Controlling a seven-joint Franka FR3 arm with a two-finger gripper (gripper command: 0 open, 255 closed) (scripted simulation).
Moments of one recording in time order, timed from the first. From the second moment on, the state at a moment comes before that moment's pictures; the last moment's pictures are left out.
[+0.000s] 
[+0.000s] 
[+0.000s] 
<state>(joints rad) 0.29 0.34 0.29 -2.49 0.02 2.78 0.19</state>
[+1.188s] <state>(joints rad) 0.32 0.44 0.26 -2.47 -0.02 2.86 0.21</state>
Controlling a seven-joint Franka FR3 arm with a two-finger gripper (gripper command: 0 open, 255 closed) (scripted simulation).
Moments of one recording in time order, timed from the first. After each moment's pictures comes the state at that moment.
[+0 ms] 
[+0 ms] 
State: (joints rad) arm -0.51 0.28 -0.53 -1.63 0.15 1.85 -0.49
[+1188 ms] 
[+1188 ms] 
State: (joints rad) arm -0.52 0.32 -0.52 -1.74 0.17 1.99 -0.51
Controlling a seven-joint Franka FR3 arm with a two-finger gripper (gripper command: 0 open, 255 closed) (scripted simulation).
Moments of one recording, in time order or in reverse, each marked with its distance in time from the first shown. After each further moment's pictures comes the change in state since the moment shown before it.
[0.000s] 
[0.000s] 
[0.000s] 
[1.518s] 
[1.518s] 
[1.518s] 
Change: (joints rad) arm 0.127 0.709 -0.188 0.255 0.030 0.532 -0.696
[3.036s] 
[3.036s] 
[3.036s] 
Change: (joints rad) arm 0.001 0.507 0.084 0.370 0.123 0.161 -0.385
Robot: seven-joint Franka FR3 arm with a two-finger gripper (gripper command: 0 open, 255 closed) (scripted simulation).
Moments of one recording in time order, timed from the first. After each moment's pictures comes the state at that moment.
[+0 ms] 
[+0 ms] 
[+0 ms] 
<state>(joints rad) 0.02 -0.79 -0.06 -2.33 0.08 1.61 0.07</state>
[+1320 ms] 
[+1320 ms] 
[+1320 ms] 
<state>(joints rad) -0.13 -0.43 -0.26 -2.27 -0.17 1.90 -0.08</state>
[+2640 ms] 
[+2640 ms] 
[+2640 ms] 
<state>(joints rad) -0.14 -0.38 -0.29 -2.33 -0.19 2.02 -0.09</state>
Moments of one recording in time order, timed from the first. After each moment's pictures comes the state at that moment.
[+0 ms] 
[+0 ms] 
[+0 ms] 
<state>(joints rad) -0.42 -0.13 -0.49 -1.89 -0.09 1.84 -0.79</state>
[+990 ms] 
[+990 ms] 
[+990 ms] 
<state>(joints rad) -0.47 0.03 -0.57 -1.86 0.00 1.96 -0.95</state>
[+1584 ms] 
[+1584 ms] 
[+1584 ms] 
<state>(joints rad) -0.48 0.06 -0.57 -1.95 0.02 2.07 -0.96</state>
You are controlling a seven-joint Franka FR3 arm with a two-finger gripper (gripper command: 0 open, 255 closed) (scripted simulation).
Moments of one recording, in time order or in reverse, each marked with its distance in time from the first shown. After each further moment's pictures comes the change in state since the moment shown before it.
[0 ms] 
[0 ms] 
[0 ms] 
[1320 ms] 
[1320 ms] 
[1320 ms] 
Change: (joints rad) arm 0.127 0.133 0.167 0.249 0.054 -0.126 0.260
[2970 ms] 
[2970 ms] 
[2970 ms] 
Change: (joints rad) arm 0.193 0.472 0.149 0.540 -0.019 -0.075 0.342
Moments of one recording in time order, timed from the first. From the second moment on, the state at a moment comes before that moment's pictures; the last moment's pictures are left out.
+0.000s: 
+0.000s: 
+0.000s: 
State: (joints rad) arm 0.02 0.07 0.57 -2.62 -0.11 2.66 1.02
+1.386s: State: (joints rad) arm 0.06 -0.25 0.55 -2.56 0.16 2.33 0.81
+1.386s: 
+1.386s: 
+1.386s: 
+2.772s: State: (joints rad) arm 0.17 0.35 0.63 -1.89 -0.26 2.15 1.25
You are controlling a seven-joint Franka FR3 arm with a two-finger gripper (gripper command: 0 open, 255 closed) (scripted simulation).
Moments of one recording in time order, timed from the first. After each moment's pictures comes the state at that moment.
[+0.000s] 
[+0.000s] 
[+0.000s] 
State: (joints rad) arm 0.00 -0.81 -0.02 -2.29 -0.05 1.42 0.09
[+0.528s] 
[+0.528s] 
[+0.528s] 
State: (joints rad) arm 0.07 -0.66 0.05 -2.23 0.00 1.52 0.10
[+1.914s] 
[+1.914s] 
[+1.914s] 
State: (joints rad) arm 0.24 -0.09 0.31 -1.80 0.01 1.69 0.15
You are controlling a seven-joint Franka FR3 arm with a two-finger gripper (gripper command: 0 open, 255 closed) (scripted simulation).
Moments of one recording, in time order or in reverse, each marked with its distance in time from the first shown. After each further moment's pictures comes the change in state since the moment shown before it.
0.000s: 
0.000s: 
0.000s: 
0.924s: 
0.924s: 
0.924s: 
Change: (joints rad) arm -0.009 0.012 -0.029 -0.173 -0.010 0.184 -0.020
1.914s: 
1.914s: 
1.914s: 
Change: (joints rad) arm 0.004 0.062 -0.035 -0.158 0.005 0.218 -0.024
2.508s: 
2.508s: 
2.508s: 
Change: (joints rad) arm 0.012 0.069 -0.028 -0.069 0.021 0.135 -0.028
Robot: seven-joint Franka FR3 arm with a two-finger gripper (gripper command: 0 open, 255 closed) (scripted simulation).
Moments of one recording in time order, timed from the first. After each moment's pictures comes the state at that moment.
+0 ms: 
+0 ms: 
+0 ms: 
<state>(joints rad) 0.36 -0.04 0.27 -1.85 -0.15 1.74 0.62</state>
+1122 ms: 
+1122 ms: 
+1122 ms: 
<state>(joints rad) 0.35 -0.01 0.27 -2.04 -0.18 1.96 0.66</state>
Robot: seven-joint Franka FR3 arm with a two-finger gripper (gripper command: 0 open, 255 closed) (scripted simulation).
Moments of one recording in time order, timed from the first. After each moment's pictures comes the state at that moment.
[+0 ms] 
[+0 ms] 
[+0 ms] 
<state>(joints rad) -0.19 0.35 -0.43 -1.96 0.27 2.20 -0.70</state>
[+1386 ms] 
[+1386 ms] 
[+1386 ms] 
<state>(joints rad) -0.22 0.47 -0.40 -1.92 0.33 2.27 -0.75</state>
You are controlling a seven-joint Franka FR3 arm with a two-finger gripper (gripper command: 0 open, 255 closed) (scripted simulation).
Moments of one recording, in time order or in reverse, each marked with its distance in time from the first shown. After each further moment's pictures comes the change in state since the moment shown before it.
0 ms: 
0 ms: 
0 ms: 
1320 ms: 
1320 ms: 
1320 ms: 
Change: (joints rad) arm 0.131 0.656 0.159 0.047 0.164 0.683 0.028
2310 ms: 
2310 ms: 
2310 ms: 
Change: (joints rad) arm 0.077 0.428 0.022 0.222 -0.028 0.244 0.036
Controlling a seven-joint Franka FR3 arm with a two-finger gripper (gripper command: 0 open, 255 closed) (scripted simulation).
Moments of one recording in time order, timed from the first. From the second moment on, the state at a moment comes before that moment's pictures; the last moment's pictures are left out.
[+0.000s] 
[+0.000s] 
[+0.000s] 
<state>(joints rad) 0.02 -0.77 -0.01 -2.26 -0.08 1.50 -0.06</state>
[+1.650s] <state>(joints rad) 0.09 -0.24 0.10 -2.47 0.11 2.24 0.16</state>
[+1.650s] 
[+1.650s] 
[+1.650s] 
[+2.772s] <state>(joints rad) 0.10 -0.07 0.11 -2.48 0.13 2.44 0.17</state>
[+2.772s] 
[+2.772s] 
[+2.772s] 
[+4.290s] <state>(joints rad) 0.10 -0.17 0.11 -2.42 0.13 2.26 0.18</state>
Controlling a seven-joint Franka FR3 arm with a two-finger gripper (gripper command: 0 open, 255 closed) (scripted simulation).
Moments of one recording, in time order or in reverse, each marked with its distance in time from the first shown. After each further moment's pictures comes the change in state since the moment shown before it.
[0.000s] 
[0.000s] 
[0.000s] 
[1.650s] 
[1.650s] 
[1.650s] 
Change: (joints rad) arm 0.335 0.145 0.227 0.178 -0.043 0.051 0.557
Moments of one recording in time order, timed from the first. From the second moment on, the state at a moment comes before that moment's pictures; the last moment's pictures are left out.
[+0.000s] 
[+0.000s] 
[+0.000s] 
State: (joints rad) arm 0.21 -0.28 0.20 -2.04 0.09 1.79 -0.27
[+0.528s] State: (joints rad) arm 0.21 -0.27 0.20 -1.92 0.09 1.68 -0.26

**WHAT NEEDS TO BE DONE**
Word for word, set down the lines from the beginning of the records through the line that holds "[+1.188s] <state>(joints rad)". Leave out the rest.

**SOLVED PROBLEM**
Controlling a seven-joint Franka FR3 arm with a two-finger gripper (gripper command: 0 open, 255 closed) (scripted simulation).
Moments of one recording in time order, timed from the first. From the second moment on, the state at a moment comes before that moment's pictures; the last moment's pictures are left out.
[+0.000s] 
[+0.000s] 
[+0.000s] 
<state>(joints rad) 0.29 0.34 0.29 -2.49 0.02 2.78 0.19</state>
[+1.188s] <state>(joints rad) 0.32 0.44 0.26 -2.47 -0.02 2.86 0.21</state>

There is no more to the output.